Suppose we have a car dealership dataset that has a row for each week of the year and a column for each colour of car indicating how many cars of that colour were sold that week.

DATE | Red Cars | Silver Cars | Black Cars | Blue Cars

What if we then wanted to create an aggregated column which held the total number of cars sold that week?

DATE | Red Cars | Silver Cars | Black Cars | Blue Cars | TOTAL

There are two main ways to handle this:

  • Use a calculated field to sum the columns.
  • Pivot the data, aggregate across Date & Dealership, and join the totals back to the original date.

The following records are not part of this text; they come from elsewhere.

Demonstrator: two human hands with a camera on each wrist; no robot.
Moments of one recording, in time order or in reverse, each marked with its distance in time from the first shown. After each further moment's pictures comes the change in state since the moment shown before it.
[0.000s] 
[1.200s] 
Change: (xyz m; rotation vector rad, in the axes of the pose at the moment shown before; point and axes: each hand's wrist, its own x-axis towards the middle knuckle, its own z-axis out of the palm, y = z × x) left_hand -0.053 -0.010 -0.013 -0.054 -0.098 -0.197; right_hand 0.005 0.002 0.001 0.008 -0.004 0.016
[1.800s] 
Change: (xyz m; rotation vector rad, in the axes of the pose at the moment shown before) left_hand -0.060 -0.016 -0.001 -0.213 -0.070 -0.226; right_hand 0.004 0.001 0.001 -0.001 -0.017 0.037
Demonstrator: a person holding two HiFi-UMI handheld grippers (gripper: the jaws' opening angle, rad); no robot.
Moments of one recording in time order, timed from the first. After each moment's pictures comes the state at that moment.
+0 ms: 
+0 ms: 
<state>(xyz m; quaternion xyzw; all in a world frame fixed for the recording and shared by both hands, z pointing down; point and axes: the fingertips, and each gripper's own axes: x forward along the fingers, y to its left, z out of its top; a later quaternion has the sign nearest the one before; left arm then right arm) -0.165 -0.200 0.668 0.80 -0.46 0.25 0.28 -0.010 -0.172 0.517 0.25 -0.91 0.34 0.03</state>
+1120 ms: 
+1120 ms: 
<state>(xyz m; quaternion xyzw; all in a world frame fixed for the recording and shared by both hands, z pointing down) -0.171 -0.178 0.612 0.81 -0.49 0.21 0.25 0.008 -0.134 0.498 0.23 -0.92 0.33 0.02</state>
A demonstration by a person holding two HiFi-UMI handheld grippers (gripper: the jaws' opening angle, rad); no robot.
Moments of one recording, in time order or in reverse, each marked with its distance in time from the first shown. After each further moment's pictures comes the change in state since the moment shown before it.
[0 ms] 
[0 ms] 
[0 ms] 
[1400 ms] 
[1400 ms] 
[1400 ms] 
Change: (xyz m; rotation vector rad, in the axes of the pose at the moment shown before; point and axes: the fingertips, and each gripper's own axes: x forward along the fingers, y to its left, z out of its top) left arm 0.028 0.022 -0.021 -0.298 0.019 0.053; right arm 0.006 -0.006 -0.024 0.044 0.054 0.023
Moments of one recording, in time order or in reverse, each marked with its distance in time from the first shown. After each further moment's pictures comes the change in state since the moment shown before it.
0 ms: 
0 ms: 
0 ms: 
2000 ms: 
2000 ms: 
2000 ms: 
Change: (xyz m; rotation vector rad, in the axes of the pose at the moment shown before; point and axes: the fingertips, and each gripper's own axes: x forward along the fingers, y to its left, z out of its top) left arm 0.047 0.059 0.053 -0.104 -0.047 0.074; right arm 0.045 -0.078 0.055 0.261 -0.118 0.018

The first option is by far the quickest and retains the individual car colour sales values with no extra work. Within a Clean step, simply create a calculated field called “Total Cars Sold” and enter in [Red Cars] + [Silver Cars] + [Black Cars] + [Blue Cars]. Boom, problem solved. You can see a workflow that uses this solution below.

This works fine for a one-off report or a quick answer, however what if we start adding more categories of cars in the future? Each time you’d have to manually update this function. This is where the pivot & aggregate method comes in handy, albeit at the cost of setup time.

To use the pivot & aggregate method:

1: Create a Pivot step.

2: Make sure the pivot is set to “Columns to Rows”.

3: Click where it says to use a wildcard pivot and type “Cars”. This is a case sensitive search, so the “C” needs to be capitalized! Hit enter, and you should see your car columns pivot into rows and a new column appear called [Cars] which contains the values for each car colour.

4: Add an Aggregation step to the right of your Pivot step.

5: Group by [Date] and [Dealership] and aggregate by the sum of [Cars].

6: Add a Join step and join by [Dealership] and [Date] like below. This is so that we get both the total car sales whilst also keeping our original car colour sales breakdowns.

7: Finally, remove any duplicate fields and output the data!

You can see a full workflow using this method below.

The main danger of this method comes from the ambiguity of the wildcard search. If another field gets added which contains “Cars” but isn’t a type of car being sold you could be in trouble!